→ ABOUT THIS TASK
Leave the pictures aside and give back every entry below word for word.

→ DATA PROVIDED
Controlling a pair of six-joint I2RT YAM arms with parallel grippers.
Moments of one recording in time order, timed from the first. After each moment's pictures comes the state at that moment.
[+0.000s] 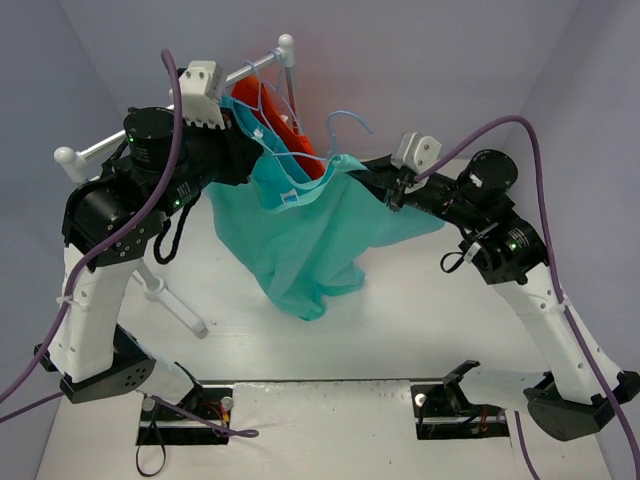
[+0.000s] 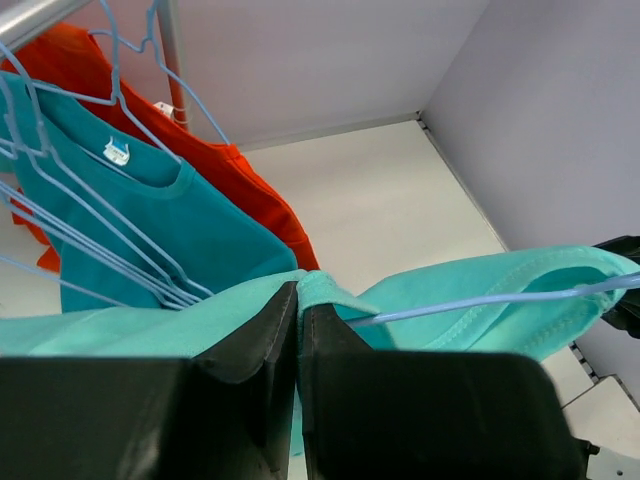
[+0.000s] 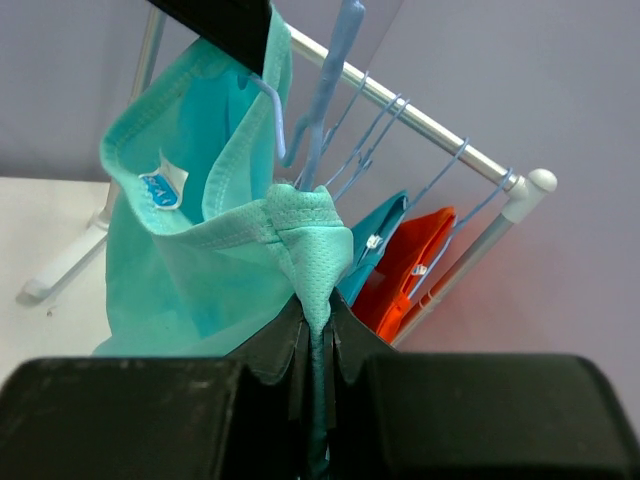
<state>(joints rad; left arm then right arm) -0.71 1.48 2.40 -1.10 -0.20 -0.30 0.58 1.16 1.53 -0.25 -0.57 -0.41</state>
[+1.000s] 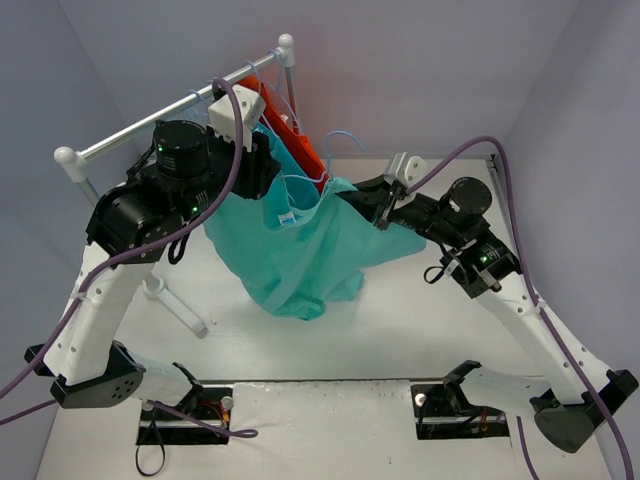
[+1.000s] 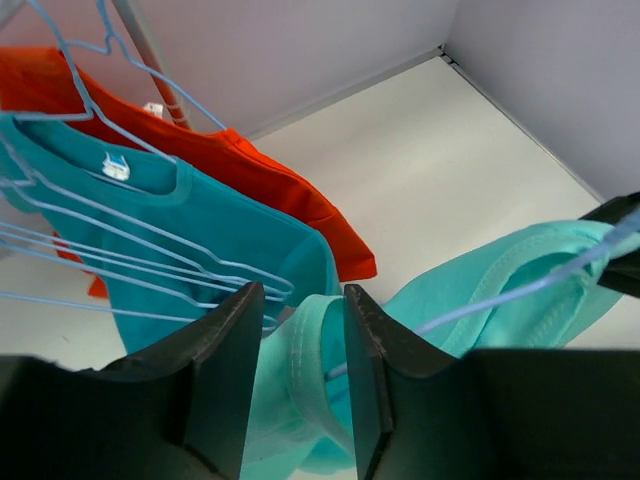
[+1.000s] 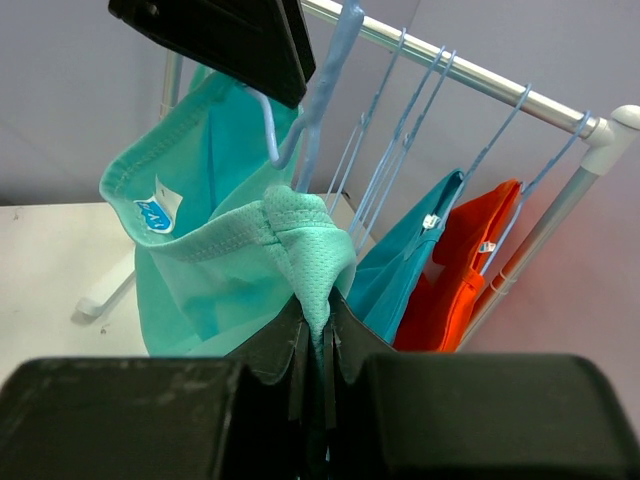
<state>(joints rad) -0.71 1.39 2.11 -0.95 -0.12 -0.08 0.58 1.09 1.21 0.04 -0.58 -0.22</state>
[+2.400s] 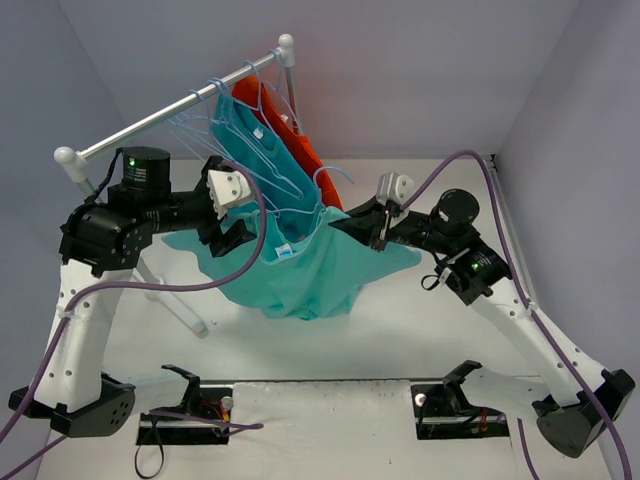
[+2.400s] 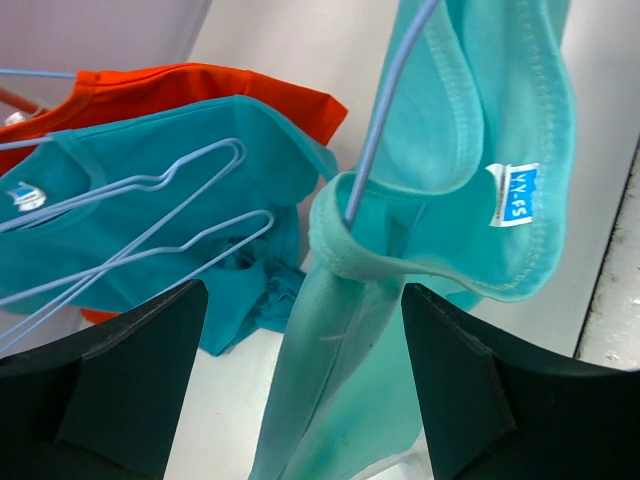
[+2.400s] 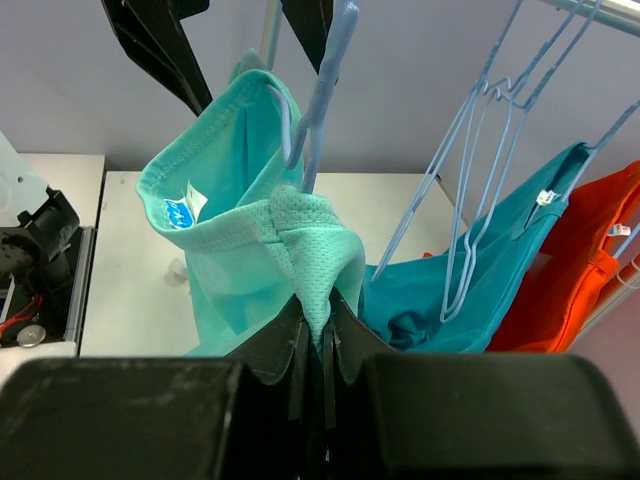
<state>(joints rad) -0.36 1.22 1.83 -1.18 0.61 0.69 0.58 1.06 1.08 0.07 -0.74 -0.16</state>
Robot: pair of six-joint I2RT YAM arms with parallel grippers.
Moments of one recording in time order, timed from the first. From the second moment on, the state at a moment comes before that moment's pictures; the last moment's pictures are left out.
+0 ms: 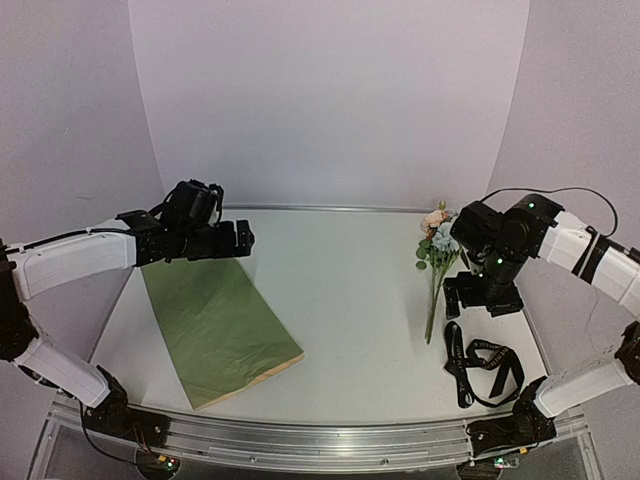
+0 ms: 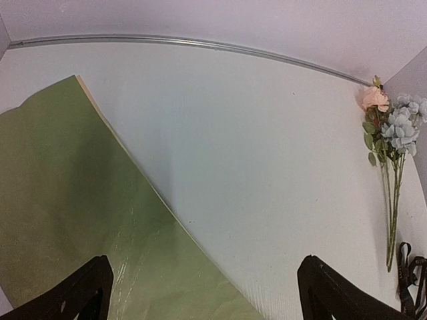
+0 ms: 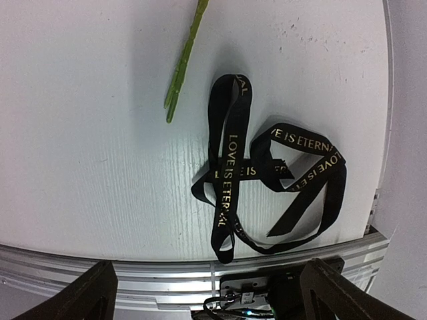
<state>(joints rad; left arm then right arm) -0.67 1.39 1.08 -0.37 -0.24 -0.55 0.67 1.32 1.26 -1.40 0.14 0.67</state>
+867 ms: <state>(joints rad) -1.33 1.69 0.99 -0.57 -0.45 -0.77 0.76 1.33 1.18 -1.39 0.13 0.72</state>
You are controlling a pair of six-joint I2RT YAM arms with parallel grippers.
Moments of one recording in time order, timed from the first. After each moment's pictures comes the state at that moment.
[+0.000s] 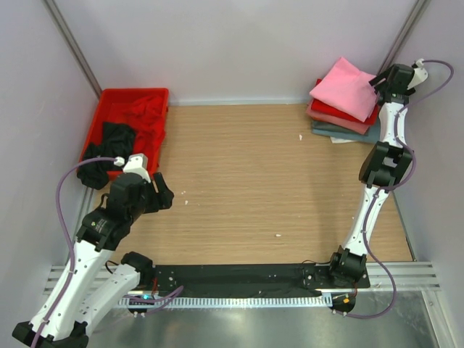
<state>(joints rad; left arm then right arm) -0.41 0.66 0.86 -0.83 -0.16 -0.47 -0.37 2.53 2.47 -0.30 0.14 0.61</state>
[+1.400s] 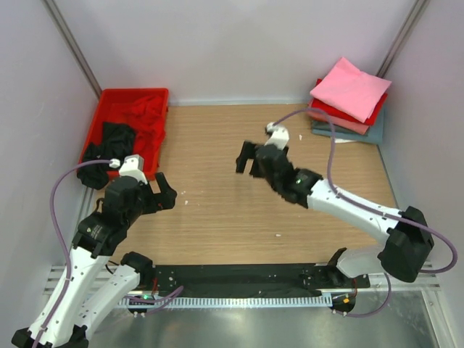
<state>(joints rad) -0.41 0.61 0.86 -0.83 -0.16 -0.48 0.75 1.34 1.09 -0.20 0.43 0.65</state>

→ PROBLEM SOLUTION
Controlling a pair of six-joint I2RT YAM arms with parallel grippers.
Moments of one recording in time order, timed from the first. After each moment's pictures comes the state at that moment.
[+0.000s] 
[+0.000s] 
[+0.000s] 
<state>(joints rad; left arm then right arm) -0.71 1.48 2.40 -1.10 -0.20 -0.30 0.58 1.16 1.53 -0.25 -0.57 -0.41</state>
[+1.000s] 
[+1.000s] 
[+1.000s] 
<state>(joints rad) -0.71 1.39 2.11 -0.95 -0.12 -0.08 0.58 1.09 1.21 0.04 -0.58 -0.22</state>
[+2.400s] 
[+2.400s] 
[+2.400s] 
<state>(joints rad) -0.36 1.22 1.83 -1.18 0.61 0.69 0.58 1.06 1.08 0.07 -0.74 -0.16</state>
Robot: pair of six-joint I2RT YAM arms with parallel grippers.
Moments of one recording in time order, timed from the first. From the second moment on, the state at a moment comes before that moment's pictures; the last moment's pictures are left out.
+0 ms: 
+0 ms: 
+0 ms: 
<state>(joints rad; left arm then right arm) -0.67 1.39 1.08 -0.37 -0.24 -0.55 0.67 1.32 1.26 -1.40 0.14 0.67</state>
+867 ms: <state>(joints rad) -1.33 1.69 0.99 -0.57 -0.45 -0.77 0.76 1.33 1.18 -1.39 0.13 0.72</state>
You are controlling a pair of six-joint I2RT YAM arms with parallel grippers.
Moments of one recording in time order, timed from the first. After each moment's pictures comes the state at that moment.
[+0.000s] 
<state>(joints rad; left arm then right arm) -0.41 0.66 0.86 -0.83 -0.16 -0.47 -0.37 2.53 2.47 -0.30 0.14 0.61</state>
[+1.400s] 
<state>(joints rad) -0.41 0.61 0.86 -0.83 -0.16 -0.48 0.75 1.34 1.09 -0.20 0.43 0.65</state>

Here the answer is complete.